Edit: Before you spend time comparing alphabet characters to Linear B, I found someone who has done it already:
The 'ox' sign, aka 'aleph' which corresponds to the 'alpha' letter, well, corresponded to the Cretan hieroglyphs and it was called 'alopyx'. It grew to mean a fox or a fox's head, but back then the symbol was the A upside down.
If anyone knows a pinch of Greek, they'd know that we've always removed some parts of the word just for the sake of ease. So alopyx... alops..alop.. Sounds a lot like alpha or aleph for that matter. Those symbols were used around 2100 BCE and 1700 BCE.
(the source is at
http://richardvallance.academia.edu/ )
Middle Minoan period as some call it.
Conveniently, a lot Greek letters look like the first letter/sound of the symbol that depicts it, but obviously it had to be very important to the people. For example olives, which is ελιά, had a symbol that included the E shape.

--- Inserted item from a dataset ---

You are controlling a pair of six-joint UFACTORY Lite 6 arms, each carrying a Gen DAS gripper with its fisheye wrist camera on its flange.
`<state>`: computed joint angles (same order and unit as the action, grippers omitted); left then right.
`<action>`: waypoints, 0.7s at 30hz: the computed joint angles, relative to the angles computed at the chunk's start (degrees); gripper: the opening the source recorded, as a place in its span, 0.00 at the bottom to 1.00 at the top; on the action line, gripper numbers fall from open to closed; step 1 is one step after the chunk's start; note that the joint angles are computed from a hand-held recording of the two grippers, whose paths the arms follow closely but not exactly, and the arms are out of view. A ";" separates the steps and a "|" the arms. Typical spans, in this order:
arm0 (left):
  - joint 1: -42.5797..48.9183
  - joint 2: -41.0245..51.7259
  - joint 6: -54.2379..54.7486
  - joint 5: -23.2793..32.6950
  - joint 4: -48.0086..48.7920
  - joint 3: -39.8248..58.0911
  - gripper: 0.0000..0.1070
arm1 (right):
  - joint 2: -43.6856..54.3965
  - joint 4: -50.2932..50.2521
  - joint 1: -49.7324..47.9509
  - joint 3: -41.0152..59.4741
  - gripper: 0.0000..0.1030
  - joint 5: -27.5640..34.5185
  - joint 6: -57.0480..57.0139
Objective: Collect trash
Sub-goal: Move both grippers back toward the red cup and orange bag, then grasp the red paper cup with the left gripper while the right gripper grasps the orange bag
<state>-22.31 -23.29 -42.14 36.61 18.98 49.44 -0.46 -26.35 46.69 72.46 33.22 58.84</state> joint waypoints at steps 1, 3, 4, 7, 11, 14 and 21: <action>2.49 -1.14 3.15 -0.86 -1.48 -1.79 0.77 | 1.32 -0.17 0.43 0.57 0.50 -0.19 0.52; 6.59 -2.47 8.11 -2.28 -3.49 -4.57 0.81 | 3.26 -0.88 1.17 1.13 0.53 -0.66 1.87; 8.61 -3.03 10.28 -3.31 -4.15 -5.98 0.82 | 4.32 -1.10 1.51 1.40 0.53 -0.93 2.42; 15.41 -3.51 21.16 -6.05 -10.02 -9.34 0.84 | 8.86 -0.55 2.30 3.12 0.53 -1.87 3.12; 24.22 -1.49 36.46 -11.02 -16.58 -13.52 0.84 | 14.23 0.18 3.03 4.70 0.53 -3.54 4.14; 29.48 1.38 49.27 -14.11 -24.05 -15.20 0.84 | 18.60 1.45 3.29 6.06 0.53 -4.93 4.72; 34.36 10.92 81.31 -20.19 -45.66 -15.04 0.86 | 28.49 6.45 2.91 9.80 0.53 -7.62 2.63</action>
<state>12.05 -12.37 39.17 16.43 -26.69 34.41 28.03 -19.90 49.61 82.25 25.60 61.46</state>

We also know that Linear A or B did not come from the Egyptians, but scholars believe that the Phoenician alphabet was an evolution of an Egyptian form.
Another interesting discovery that should have been breakthrough but is conveniently ignored is the Dispilio Tablet.
Strikes any resemblence to anything we know?
I see Ε, L, Δ, V, C, F, Y, I, H, Λ, O, Θ, U, μ, Π, π, A, M, W, T and a few others there.
Found in a small villlage in northern Greece, dated around 5000BCE. It must also be Phoenician.